-- WHAT NEEDS TO BE DONE --
Please return the whole listing exactly.

⁂

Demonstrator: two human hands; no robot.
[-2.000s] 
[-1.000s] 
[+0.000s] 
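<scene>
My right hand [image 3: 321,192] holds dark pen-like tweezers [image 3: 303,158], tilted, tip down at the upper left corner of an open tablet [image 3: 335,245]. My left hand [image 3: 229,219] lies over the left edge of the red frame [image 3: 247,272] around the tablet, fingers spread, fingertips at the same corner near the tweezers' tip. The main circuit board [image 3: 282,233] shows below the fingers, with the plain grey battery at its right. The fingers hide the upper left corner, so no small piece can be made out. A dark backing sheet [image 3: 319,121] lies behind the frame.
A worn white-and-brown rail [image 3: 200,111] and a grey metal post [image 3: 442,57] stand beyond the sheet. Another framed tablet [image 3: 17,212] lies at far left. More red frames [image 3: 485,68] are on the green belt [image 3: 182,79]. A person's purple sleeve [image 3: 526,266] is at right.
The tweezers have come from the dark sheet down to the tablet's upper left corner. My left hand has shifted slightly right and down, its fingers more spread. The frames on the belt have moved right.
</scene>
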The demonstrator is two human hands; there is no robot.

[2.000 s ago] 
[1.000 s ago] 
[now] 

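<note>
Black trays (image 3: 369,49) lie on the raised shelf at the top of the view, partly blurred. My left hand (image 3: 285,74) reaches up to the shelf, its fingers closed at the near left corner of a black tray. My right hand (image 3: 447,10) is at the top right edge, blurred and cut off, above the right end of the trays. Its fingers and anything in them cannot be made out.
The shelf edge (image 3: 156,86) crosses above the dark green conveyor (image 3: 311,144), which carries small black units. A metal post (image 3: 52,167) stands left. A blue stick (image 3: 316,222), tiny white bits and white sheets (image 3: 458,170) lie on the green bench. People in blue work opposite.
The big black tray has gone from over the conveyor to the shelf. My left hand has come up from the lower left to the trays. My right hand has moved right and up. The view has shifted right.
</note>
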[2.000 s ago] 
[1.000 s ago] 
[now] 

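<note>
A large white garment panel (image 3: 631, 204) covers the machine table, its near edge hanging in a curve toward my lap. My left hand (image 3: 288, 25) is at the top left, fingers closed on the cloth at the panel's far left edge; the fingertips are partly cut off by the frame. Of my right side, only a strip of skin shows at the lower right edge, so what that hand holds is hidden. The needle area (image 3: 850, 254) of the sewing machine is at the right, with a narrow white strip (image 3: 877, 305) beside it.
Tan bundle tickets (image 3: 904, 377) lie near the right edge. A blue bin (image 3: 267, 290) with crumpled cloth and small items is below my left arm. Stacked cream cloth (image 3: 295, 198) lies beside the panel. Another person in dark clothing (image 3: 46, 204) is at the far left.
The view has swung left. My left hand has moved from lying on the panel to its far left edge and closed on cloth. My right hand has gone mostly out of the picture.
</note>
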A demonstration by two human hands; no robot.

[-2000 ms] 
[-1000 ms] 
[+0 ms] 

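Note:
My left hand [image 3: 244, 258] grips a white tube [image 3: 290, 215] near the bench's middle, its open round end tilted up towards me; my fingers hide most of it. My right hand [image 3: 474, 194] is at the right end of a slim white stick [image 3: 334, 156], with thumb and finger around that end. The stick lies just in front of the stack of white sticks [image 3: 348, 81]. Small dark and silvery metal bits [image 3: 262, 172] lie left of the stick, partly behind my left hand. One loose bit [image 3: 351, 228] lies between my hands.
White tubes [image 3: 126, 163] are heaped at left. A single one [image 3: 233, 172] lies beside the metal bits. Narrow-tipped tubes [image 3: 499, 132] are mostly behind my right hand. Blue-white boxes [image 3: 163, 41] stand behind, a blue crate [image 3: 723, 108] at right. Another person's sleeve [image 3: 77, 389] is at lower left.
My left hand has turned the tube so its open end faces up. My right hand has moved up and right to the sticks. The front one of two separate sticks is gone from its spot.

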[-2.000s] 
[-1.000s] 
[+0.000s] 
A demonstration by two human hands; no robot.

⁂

-- RESPONSE FOR THIS EXERCISE --
Demonstrator: two human hands; no robot.
[-2.000s] 
[-1.000s] 
[+0.000s] 
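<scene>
My right hand [image 3: 321,192] holds dark pen-like tweezers [image 3: 303,158], tilted, tip down at the upper left corner of an open tablet [image 3: 335,245]. My left hand [image 3: 229,219] lies over the left edge of the red frame [image 3: 247,272] around the tablet, fingers spread, fingertips at the same corner near the tweezers' tip. The main circuit board [image 3: 282,233] shows below the fingers, with the plain grey battery at its right. The fingers hide the upper left corner, so no small piece can be made out. A dark backing sheet [image 3: 319,121] lies behind the frame.
A worn white-and-brown rail [image 3: 200,111] and a grey metal post [image 3: 442,57] stand beyond the sheet. Another framed tablet [image 3: 17,212] lies at far left. More red frames [image 3: 485,68] are on the green belt [image 3: 182,79]. A person's purple sleeve [image 3: 526,266] is at right.
The tweezers have come from the dark sheet down to the tablet's upper left corner. My left hand has shifted slightly right and down, its fingers more spread. The frames on the belt have moved right.
</scene>
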The demonstrator is two human hands; there is no robot.

[2.000 s ago] 
[1.000 s ago] 
[now] 

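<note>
Black trays (image 3: 369,49) lie on the raised shelf at the top of the view, partly blurred. My left hand (image 3: 285,74) reaches up to the shelf, its fingers closed at the near left corner of a black tray. My right hand (image 3: 447,10) is at the top right edge, blurred and cut off, above the right end of the trays. Its fingers and anything in them cannot be made out.
The shelf edge (image 3: 156,86) crosses above the dark green conveyor (image 3: 311,144), which carries small black units. A metal post (image 3: 52,167) stands left. A blue stick (image 3: 316,222), tiny white bits and white sheets (image 3: 458,170) lie on the green bench. People in blue work opposite.
The big black tray has gone from over the conveyor to the shelf. My left hand has come up from the lower left to the trays. My right hand has moved right and up. The view has shifted right.
</note>
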[2.000 s ago] 
[1.000 s ago] 
[now] 

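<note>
A large white garment panel (image 3: 631, 204) covers the machine table, its near edge hanging in a curve toward my lap. My left hand (image 3: 288, 25) is at the top left, fingers closed on the cloth at the panel's far left edge; the fingertips are partly cut off by the frame. Of my right side, only a strip of skin shows at the lower right edge, so what that hand holds is hidden. The needle area (image 3: 850, 254) of the sewing machine is at the right, with a narrow white strip (image 3: 877, 305) beside it.
Tan bundle tickets (image 3: 904, 377) lie near the right edge. A blue bin (image 3: 267, 290) with crumpled cloth and small items is below my left arm. Stacked cream cloth (image 3: 295, 198) lies beside the panel. Another person in dark clothing (image 3: 46, 204) is at the far left.
The view has swung left. My left hand has moved from lying on the panel to its far left edge and closed on cloth. My right hand has gone mostly out of the picture.
</note>
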A demonstration by two human hands; no robot.

[-2000 ms] 
[-1000 ms] 
[+0 ms] 

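Note:
My left hand [image 3: 244, 258] grips a white tube [image 3: 290, 215] near the bench's middle, its open round end tilted up towards me; my fingers hide most of it. My right hand [image 3: 474, 194] is at the right end of a slim white stick [image 3: 334, 156], with thumb and finger around that end. The stick lies just in front of the stack of white sticks [image 3: 348, 81]. Small dark and silvery metal bits [image 3: 262, 172] lie left of the stick, partly behind my left hand. One loose bit [image 3: 351, 228] lies between my hands.
White tubes [image 3: 126, 163] are heaped at left. A single one [image 3: 233, 172] lies beside the metal bits. Narrow-tipped tubes [image 3: 499, 132] are mostly behind my right hand. Blue-white boxes [image 3: 163, 41] stand behind, a blue crate [image 3: 723, 108] at right. Another person's sleeve [image 3: 77, 389] is at lower left.
My left hand has turned the tube so its open end faces up. My right hand has moved up and right to the sticks. The front one of two separate sticks is gone from its spot.
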
[-2.000s] 
[-1.000s] 
[+0.000s] 
A demonstration by two human hands; no robot.

Besides this answer, nothing more is needed.